First off, if you haven't heard Glee's I Wanna Hold Your Hand, its a good one. I wanted to share an experience I had a few months ago. I was in California with my significant other and a couple friends. He goes to school there. Anyway, they have a local farmer's market every week where basically the whole town shows up that we all decided to go to. Both of us are very comfortable with ourselves and, well, we felt like holding hands as we walked around... so we did. We weren't doing it to make anyone uncomfortable... we weren't making a show out of it. Actually, we tried to be as discrete about it as possible. You wouldn't know it though.
When someone realized we were holding hands, they'd tell the people they were with and everyone would stare, laugh, or make remarks. "That's disgusting." "That's so wrong." I noticed it at first, but then I just shut it out and just focused on enjoying time with him. Our two friends (a guy and girl) were behind us a ways and apparently they heard and saw a lot worse. I guess most people at least wait until they are out of range to make their comments or gestures. My friends were actually having a conversation about what they would do if someone decided to get violent. They must have been seeing and and hearing a lot worse reactions than I picked up on.
If you are straight, please imagine what that would be like. We were just holding hands. Imagine that every time you went out in public with your significant other, you faced this kind of criticism and hate. So much so that people you cared about sometimes feared for your safety. What would you do? I think most of us would not go out in public. We would meet our significant other in private. Away from the piercing glares that scream of hate. What would happen if you were a young person who only spent time with your romantic interest in private, alone, away from the eyes of any witnesses? Chances are, you'd have a difficult time staying chaste. This is exactly what happens to gay couples. And then society spits on them and calls it the "gay lifestyle" as if these people wanted to live like that. As if they would rather feel like they need to hide and meet in private settings instead of going out on normal dates like everyone else.
I hope for the day when gay couples can go out in public and not feel like they are disgusting in the eyes of people around them. That they would be treated and viewed the same way straight couples are when they go on dates. That no one even bats an eye. The day when, if a guy is on a date with another guy (or girl with girl) and one of them feels the urge to hold the other's hand, and they can muster up the courage to take that step, that they don't have to worry about what everyone else is thinking as an extra roadblock to making that first move. And if I wanna hold his hand, I do it. Why? Not because I want to make anyone uncomfortable, only because I wanna! That should be good enough reason for anyone.
5 comments:
Seattle is a really open minded place
You could also try San Francisco?
@Anonymous- haha, yeah... I suppose I could get up and move my whole life, but I'd rather not do that. Plus, I am at a place where I don't care what others think. I wrote this mainly to show what it is like for gay people to be open in public.

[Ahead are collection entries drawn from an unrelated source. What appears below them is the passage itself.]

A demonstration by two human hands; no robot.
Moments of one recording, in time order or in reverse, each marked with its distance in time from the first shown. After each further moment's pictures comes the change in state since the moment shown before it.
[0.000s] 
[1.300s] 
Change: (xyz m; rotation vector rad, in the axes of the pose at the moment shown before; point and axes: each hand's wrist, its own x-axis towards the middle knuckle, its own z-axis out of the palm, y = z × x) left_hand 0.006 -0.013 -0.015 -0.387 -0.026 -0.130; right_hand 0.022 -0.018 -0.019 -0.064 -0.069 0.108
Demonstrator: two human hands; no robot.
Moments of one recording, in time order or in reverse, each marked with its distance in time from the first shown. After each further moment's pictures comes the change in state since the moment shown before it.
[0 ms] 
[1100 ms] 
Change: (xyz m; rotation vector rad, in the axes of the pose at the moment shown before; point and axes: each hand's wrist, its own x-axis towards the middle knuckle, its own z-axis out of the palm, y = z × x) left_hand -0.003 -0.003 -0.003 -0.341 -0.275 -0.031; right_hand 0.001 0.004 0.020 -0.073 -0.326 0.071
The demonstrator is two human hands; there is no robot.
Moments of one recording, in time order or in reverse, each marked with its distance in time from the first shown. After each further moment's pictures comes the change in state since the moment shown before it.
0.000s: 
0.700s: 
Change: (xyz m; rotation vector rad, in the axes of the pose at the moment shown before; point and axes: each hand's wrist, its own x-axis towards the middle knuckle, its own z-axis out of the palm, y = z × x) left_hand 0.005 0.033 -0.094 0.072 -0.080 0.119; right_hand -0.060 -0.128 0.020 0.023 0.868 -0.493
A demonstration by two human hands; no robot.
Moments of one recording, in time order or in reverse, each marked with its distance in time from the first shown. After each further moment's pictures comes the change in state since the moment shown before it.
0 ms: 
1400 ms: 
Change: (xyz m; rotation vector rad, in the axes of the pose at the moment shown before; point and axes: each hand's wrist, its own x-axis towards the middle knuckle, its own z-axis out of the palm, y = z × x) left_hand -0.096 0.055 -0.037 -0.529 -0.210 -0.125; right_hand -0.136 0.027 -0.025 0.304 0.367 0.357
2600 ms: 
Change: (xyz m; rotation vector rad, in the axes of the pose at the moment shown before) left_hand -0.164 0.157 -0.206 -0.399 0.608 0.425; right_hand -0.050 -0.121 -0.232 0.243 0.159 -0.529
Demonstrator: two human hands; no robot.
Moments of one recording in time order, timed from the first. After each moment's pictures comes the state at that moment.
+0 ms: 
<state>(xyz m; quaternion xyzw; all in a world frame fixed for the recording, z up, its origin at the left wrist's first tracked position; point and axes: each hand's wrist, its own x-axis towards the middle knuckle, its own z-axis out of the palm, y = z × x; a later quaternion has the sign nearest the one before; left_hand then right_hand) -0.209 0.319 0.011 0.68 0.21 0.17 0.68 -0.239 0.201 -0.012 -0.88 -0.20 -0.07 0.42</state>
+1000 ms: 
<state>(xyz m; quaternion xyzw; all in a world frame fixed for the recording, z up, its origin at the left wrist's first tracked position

Oh, and a month or so later we were in Hollywood and there were not nearly as many stares or comments. Actually, there were a couple sincere smiles. =)
I hope for a day when you can love and show love, and people can behave themselves...
There are some places where it is possible for a gay/lesbian couple to hold hands without provoking such a negative reaction on the part of narrow-minded bigots around them. Like Too Hard Headed to Give Up: "I hope for a day when . . ." In the words of a great American (who was, at the time, pretty much hated or ignored by the Mormon hierarchy): "I've seen the promised land. I may not get there with you. But I want you to know tonight, that we, as a people will get to the promised land." May it someday be so for gays, lesbians, bisexuals and transgenders as well!